You can also see that we took the opportunity to mention the units of measurement (grams) for our variable in the x-axis label. This is good practice.

A quick note about formatting in R code chunks. Notice that I put different parts of the last ggplot command on their own separate lines. The command would still work if I did this:

ggplot(penguins, aes(x = body_mass_g)) + geom_histogram(binwidth = 250, boundary = 3500) + labs(title = "Distribution of body mass for adult foraging penguins near Palmer Station, Antarctica", x = "Body mass (in grams)", y = "Count")
## Warning: Removed 2 rows containing non-finite values (`stat_bin()`).

But it’s much harder to read. If you find that your code is “wrapping” to the next line, find some spots like commas or plus signs to break the code. Be sure to break the line after the comma or plus sign.

Exercise 11

Modify the following scatterplot by adding a title and labels for both the y-axis and x-axis.

# Modify the following scatterplot by adding a title and 
# labels for both the y-axis and x-axis.
ggplot(penguins, aes(y = bill_length_mm, x = bill_depth_mm)) +
    geom_point()
## Warning: Removed 2 rows containing missing values (`geom_point()`).
Exercise 12

The previous scatterplot looked a little funny due to some odd groupings that we suspect (as usual) might be due to multiple species being measures. Add a new aesthetic (so, inside the parentheses following aes) to the following code to assign color = species. Comment on what you see.

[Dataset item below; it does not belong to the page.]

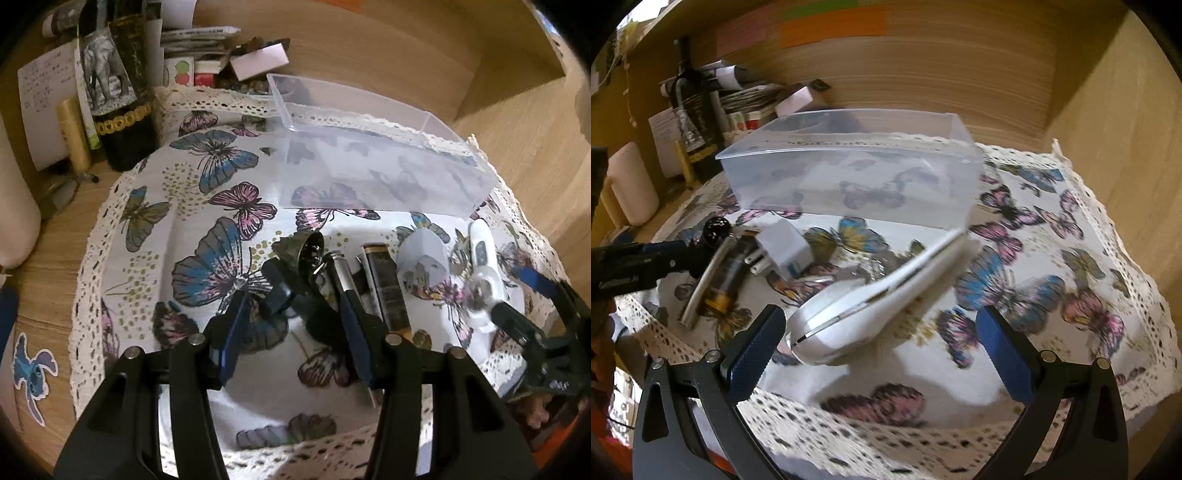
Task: Organize rigid objects
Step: 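Grasp the white hair trimmer with the right tool while the left tool grasps a small black item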
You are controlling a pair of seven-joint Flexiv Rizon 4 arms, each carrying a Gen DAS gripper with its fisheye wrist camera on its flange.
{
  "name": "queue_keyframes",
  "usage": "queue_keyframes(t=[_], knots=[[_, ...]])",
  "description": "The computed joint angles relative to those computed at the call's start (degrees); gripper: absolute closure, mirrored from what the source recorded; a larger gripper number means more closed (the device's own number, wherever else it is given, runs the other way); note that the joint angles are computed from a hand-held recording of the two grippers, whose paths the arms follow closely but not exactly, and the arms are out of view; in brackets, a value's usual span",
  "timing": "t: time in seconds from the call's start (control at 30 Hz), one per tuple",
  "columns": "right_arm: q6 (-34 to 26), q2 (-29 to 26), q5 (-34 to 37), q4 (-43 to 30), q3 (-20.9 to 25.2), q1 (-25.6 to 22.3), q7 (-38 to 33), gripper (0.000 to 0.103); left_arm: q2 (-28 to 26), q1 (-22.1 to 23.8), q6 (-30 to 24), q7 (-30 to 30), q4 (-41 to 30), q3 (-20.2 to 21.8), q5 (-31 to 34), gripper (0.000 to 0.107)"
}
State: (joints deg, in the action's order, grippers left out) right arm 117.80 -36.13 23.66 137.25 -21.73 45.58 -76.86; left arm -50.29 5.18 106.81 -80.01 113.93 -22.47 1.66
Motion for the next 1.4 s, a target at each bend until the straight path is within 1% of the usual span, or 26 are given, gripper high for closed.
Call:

# Modify the code below to add color = species
ggplot(penguins, aes(y = bill_length_mm, x = bill_depth_mm)) +
    geom_point()
## Warning: Removed 2 rows containing missing values (`geom_point()`).

Please write up your answer here.


Every part of the graph can be customized, from the color scheme to the tick marks on the axes, to the major and minor grid lines that appear on the background. We won’t go into all that, but you can look at the ggplot2 documentation online and search Google for examples if you want to dig in and figure out how to do some of that stuff. However, the default options are often (but not always) the best, so be careful that your messing around doesn’t inadvertently make the graph less clear or less appealing.

4.8 Conclusion

Summary statistics are simple numbers that describe and summarize data sets. Measures of center tell us where the “middle” of our numerical data lies, and measures of spread tell us how spread out our numerical data is. These measures should always be reported in pairs, for example the mean/standard deviation, or the median/IQR.

The ggplot2 package with its ggplot command is a very versatile tool for creating nice graphs relatively easily. For a single numerical variable, the standard graph type is a histogram. For two numerical variables, use a scatterplot. For a numerical response with a categorical predictor, use either a side-by-side boxplot or a stacked histogram.

4.8.1 Preparing and submitting your assignment

  1. From the “Run” menu, select “Restart R and Run All Chunks”.
  2. Deal with any code errors that crop up. Repeat steps 1–-2 until there are no more code errors.
  3. Spell check your document by clicking the icon with “ABC” and a check mark.
  4. Hit the “Preview” button one last time to generate the final draft of the .nb.html file.
  5. Proofread the HTML file carefully. If there are errors, go back and fix them, then repeat steps 1–5 again.

If you have completed this chapter as part of a statistics course, follow the directions you receive from your professor to submit your assignment.